(Exercise requirements):
In the listing below, the lines starting with the line with "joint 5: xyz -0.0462" and going on through the line with "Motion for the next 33" are to be reproduced exactly, and only those.

(Available data):
________________________________________

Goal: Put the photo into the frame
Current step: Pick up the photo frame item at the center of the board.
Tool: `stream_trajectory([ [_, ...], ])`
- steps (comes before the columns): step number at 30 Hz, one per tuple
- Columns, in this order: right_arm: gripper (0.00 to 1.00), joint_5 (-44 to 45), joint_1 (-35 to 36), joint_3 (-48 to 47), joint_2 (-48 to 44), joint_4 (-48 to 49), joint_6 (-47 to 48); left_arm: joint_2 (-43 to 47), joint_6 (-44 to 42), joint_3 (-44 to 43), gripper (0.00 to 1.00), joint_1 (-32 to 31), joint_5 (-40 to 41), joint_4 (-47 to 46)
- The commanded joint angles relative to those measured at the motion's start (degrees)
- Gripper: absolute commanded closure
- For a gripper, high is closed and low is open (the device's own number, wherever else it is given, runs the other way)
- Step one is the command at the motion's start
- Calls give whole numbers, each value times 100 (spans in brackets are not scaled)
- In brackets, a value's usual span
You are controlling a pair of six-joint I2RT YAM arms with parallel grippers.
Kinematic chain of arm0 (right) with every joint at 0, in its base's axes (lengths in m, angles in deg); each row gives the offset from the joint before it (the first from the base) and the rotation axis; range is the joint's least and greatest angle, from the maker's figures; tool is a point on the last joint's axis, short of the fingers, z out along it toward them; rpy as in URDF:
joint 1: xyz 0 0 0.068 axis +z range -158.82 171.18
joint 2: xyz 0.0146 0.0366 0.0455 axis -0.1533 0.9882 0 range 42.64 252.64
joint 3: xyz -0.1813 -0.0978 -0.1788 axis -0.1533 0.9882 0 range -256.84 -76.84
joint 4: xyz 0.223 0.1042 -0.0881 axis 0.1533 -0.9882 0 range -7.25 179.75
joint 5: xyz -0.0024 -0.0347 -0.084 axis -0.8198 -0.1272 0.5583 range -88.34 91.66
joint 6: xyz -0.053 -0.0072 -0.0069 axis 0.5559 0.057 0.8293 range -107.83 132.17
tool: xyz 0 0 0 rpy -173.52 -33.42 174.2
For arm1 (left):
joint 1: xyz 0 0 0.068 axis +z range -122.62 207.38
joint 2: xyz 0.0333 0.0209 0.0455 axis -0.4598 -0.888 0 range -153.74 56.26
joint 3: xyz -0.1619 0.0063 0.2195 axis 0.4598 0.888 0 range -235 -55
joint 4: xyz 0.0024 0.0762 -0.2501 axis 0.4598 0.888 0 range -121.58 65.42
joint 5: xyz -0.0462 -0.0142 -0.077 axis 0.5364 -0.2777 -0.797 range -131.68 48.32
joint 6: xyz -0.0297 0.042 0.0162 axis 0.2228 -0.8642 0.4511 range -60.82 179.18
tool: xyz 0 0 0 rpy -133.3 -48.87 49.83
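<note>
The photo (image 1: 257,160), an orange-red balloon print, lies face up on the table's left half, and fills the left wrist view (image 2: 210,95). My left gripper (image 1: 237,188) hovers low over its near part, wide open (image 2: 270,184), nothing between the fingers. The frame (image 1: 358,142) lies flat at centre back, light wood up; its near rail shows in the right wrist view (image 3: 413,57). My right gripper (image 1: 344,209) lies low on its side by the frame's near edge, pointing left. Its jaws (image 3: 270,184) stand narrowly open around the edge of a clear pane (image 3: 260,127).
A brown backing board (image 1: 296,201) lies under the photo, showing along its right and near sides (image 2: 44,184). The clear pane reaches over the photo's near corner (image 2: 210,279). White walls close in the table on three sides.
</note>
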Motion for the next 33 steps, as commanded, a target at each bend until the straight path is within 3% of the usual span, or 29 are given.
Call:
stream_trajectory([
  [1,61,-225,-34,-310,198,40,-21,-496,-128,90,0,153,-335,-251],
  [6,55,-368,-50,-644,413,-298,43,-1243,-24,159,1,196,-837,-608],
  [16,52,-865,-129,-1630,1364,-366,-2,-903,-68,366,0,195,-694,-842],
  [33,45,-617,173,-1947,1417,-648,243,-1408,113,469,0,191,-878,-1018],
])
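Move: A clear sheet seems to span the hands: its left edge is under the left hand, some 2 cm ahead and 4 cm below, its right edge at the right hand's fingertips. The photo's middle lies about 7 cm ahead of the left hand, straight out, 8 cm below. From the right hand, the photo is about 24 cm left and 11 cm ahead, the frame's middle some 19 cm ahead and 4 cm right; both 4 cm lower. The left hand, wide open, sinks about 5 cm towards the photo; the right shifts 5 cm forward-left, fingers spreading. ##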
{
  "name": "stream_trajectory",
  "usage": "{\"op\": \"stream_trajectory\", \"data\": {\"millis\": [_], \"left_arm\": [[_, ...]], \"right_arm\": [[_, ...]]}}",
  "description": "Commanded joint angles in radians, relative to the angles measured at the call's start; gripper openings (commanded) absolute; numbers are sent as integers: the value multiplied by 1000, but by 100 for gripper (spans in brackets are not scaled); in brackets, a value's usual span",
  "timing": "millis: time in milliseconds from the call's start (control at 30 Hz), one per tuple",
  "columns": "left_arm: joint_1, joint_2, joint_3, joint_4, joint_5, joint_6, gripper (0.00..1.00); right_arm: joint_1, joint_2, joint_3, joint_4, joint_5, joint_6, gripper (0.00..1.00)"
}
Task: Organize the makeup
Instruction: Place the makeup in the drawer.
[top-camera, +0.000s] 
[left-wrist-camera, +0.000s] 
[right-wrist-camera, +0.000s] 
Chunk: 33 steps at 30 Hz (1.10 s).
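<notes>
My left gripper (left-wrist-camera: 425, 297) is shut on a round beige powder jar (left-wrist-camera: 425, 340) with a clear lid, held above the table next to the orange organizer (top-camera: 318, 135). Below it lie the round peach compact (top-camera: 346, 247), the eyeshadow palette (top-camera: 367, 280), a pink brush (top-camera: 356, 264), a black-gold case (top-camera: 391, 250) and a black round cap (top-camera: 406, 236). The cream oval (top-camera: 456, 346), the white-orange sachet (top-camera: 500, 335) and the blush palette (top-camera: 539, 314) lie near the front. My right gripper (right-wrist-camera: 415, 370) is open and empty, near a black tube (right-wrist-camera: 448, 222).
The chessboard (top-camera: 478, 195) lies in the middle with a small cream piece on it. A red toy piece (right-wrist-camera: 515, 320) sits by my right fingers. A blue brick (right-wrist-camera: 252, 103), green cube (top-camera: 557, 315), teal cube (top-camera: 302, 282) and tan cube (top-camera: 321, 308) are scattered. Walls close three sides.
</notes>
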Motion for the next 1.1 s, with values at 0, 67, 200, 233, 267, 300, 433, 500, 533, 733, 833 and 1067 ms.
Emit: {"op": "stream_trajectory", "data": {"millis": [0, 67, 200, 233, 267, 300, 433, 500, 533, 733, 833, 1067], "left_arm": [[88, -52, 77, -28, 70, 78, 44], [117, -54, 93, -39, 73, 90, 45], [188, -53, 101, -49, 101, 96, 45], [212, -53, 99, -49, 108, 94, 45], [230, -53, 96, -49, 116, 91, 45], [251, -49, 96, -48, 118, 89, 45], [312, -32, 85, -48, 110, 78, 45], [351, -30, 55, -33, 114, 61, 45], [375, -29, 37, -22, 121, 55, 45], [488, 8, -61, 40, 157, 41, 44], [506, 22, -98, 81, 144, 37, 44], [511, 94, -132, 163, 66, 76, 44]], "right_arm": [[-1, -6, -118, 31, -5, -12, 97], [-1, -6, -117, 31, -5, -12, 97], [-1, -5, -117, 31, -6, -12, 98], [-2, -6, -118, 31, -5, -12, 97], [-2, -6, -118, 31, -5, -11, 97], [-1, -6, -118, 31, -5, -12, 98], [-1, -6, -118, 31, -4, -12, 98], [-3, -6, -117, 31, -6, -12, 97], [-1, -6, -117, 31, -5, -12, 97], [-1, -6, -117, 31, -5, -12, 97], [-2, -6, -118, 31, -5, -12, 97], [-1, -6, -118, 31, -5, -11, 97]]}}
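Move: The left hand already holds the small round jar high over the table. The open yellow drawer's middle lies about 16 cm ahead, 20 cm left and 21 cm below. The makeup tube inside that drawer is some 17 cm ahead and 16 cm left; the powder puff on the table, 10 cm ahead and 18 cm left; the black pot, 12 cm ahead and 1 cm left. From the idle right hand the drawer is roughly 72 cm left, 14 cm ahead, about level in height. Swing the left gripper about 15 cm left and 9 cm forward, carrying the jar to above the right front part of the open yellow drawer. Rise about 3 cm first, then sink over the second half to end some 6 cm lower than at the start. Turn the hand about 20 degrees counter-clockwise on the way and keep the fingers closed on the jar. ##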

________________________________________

(Exercise answer):
joint 5: xyz -0.0462 -0.0142 -0.077 axis 0.5364 -0.2777 -0.797 range -131.68 48.32
joint 6: xyz -0.0297 0.042 0.0162 axis 0.2228 -0.8642 0.4511 range -60.82 179.18
tool: xyz 0 0 0 rpy -133.3 -48.87 49.83
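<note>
The photo (image 1: 257,160), an orange-red balloon print, lies face up on the table's left half, and fills the left wrist view (image 2: 210,95). My left gripper (image 1: 237,188) hovers low over its near part, wide open (image 2: 270,184), nothing between the fingers. The frame (image 1: 358,142) lies flat at centre back, light wood up; its near rail shows in the right wrist view (image 3: 413,57). My right gripper (image 1: 344,209) lies low on its side by the frame's near edge, pointing left. Its jaws (image 3: 270,184) stand narrowly open around the edge of a clear pane (image 3: 260,127).
A brown backing board (image 1: 296,201) lies under the photo, showing along its right and near sides (image 2: 44,184). The clear pane reaches over the photo's near corner (image 2: 210,279). White walls close in the table on three sides.
</note>
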Motion for the next 33 steps, as commanded, a target at each bend until the straight path is within 3% of the usual span, or 29 are given.

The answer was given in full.